Problem to work on » From the first line to the last, return the data exactly as written.

Recorded information »
--------------------------------

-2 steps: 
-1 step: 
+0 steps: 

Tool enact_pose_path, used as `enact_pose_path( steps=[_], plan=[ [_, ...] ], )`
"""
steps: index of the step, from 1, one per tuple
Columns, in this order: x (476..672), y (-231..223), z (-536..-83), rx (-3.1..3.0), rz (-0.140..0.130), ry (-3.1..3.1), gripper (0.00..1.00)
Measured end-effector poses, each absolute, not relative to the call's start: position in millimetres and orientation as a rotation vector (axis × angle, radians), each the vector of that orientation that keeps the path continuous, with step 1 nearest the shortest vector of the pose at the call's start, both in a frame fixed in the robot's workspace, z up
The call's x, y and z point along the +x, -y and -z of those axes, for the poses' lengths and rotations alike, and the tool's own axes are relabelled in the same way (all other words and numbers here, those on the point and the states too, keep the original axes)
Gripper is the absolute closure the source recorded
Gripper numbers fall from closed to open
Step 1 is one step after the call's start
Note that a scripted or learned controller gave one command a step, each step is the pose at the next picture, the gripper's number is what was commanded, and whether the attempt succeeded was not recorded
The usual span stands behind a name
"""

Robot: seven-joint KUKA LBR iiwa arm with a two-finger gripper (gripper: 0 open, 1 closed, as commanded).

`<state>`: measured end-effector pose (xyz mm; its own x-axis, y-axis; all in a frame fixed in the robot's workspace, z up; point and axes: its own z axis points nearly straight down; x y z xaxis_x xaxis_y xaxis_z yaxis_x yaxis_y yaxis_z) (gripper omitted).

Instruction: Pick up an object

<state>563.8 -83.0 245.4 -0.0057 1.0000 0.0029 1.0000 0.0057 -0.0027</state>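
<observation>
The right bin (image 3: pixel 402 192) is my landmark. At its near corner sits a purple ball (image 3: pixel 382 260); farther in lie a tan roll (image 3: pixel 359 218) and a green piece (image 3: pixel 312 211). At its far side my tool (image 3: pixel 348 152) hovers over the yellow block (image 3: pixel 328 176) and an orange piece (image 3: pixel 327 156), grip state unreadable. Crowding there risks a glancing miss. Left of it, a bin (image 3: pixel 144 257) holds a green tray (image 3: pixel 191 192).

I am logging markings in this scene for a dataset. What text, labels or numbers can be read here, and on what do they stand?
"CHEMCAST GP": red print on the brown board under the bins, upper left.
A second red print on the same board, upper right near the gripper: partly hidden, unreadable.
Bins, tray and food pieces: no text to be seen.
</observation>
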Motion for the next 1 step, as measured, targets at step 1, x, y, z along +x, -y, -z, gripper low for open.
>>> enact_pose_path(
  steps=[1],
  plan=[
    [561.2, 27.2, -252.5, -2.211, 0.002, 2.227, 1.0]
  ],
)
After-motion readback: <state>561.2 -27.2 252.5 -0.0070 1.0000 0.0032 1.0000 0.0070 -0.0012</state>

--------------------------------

Output »
-2 steps: 
-1 step: 
+0 steps: 

Tool enact_pose_path, used as `enact_pose_path( steps=[_], plan=[ [_, ...] ], )`
"""
steps: index of the step, from 1, one per tuple
Columns, in this order: x (476..672), y (-231..223), z (-536..-83), rx (-3.1..3.0), rz (-0.140..0.130), ry (-3.1..3.1), gripper (0.00..1.00)
Measured end-effector poses, each absolute, not relative to the call's start: position in millimetres and orientation as a rotation vector (axis × angle, radians), each the vector of that orientation that keeps the path continuous, with step 1 nearest the shortest vector of the pose at the call's start, both in a frame fixed in the robot's workspace, z up
The call's x, y and z point along the +x, -y and -z of those axes, for the poses' lengths and rotations alike, and the tool's own axes are relabelled in the same way (all other words and numbers here, those on the point and the states too, keep the original axes)
Gripper is the absolute closure the source recorded
Gripper numbers fall from closed to open
Step 1 is one step after the call's start
Note that a scripted or learned controller gave one command a step, each step is the pose at the next picture, the gripper's number is what was commanded, and whether the attempt succeeded was not recorded
The usual span stands behind a name
"""

Robot: seven-joint KUKA LBR iiwa arm with a two-finger gripper (gripper: 0 open, 1 closed, as commanded).

`<state>`: measured end-effector pose (xyz mm; its own x-axis, y-axis; all in a frame fixed in the robot's workspace, z up; point and axes: its own z axis points nearly straight down; x y z xaxis_x xaxis_y xaxis_z yaxis_x yaxis_y yaxis_z) (gripper omitted).

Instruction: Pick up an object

<state>563.8 -83.0 245.4 -0.0057 1.0000 0.0029 1.0000 0.0057 -0.0027</state>
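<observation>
The right bin (image 3: pixel 402 192) is my landmark. At its near corner sits a purple ball (image 3: pixel 382 260); farther in lie a tan roll (image 3: pixel 359 218) and a green piece (image 3: pixel 312 211). At its far side my tool (image 3: pixel 348 152) hovers over the yellow block (image 3: pixel 328 176) and an orange piece (image 3: pixel 327 156), grip state unreadable. Crowding there risks a glancing miss. Left of it, a bin (image 3: pixel 144 257) holds a green tray (image 3: pixel 191 192).

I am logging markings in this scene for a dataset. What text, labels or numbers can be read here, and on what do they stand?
"CHEMCAST GP": red print on the brown board under the bins, upper left.
A second red print on the same board, upper right near the gripper: partly hidden, unreadable.
Bins, tray and food pieces: no text to be seen.
</observation>
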Motion for the next 1 step, as measured, targets at step 1, x, y, z along +x, -y, -z, gripper low for open.
>>> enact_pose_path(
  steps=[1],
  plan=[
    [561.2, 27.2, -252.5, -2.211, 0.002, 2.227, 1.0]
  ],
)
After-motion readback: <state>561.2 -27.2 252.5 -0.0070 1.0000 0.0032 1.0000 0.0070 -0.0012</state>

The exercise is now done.